Сотни тысяч таких разных и таких одинаковых в своем порыве душ с последней улыбкой своему богу навечно вошли в зияющую пустоту, по доброй воле оставив после себя лишь короткую вспышку да память…
И Гуннингап сдался.
Решетки, потерявшие блеск и ауру опасного зла, вдруг покачнулись, как травинки на ветру, стали на мгновение серой тенью… и пропали. Окруженные со всех сторон изрядно поредевшим сонмом призраков, неподвижно стояли люди и бог.
– Спасибо… – Мьёлнир первым нашел слова – единственное слово, которое он мог сейчас сказать, не опошлив, не приземлив, не спугнув всё прекрасное величие момента. – Спасибо… Спасибо… Спасибо…
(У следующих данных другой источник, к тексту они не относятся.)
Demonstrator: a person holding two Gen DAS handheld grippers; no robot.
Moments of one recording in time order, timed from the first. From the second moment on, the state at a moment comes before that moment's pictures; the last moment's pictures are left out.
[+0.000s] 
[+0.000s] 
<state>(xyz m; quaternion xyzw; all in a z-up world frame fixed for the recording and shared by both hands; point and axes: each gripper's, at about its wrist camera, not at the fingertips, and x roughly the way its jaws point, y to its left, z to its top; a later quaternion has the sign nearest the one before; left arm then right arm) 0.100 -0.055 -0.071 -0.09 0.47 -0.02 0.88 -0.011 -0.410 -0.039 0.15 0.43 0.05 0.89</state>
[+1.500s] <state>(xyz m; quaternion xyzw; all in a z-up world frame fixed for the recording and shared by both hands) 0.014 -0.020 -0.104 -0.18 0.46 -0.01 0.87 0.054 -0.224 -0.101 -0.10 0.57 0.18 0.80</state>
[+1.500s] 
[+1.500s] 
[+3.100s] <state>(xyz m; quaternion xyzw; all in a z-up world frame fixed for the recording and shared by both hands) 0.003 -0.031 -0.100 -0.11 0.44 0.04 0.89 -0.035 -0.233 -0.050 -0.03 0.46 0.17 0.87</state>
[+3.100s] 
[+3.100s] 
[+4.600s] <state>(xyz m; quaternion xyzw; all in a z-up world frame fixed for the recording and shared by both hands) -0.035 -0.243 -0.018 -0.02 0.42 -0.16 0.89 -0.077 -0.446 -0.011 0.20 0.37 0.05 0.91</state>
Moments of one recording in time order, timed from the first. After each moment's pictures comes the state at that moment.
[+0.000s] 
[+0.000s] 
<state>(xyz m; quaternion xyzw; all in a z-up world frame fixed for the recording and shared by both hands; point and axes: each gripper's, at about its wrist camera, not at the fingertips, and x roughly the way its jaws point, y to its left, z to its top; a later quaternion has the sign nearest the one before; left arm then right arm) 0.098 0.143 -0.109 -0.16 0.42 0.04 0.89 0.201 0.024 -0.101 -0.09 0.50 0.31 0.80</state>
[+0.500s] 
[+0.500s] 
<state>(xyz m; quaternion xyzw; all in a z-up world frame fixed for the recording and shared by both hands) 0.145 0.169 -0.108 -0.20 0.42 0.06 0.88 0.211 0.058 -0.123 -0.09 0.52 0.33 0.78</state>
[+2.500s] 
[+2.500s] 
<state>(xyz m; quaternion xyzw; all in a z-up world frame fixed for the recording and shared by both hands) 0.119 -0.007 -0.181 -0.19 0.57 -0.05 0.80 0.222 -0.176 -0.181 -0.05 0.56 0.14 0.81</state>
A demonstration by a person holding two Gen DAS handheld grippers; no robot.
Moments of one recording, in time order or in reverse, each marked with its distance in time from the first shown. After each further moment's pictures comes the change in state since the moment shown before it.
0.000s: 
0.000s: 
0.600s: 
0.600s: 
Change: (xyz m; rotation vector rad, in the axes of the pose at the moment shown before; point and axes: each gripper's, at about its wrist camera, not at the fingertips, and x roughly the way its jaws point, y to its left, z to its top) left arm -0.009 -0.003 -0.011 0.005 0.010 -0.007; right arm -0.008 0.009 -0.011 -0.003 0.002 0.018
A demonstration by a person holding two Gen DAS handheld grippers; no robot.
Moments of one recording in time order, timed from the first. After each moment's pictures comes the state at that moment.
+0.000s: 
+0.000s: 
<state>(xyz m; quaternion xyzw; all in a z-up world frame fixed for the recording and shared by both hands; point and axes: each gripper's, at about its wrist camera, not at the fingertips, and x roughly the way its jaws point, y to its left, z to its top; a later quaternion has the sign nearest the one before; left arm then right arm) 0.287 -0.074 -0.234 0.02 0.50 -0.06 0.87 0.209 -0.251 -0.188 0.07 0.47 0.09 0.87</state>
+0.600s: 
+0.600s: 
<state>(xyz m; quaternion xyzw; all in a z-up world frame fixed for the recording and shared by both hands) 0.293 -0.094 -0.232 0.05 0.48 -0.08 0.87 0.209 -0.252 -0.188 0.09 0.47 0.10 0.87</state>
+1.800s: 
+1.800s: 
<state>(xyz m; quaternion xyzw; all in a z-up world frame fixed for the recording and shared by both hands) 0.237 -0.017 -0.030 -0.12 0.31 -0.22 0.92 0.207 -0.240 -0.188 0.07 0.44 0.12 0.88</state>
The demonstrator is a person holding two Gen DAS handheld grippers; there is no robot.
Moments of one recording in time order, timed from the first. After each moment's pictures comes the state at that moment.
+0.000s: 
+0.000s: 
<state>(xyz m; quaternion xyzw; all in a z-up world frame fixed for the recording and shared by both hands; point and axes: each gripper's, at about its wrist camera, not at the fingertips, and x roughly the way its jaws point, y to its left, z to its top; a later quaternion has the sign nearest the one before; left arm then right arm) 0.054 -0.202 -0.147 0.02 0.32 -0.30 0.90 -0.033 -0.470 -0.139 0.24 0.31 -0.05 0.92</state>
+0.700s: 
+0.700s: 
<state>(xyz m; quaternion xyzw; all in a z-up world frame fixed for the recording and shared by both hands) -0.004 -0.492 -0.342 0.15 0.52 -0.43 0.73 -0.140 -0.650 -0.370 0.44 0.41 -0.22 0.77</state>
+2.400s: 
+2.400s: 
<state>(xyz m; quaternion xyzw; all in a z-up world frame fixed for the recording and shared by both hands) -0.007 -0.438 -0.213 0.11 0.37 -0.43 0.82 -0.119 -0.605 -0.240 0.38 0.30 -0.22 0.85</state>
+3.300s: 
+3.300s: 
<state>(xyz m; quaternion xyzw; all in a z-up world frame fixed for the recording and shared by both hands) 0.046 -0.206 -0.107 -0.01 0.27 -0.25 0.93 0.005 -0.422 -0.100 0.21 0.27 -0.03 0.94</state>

Протянув руку словно для пожатия, сделал он шаг вперед, и остановился напротив бесцветной колышущейся под неосязаемым ветром толпы теней.
– Спасибо… – хрипло повторил он и мазнул утыканным заклепками наручем по глазам, царапая щеки, покрытые копотью Мусспельсхайма. – Клянусь… Я… сделаю всё, что в моих силах… чтобы надрать задницу этому ублюдку Падрэгу и его сброду… И я обещаю… что буду заботиться и беречь ваших детей и внуков… как берег вас.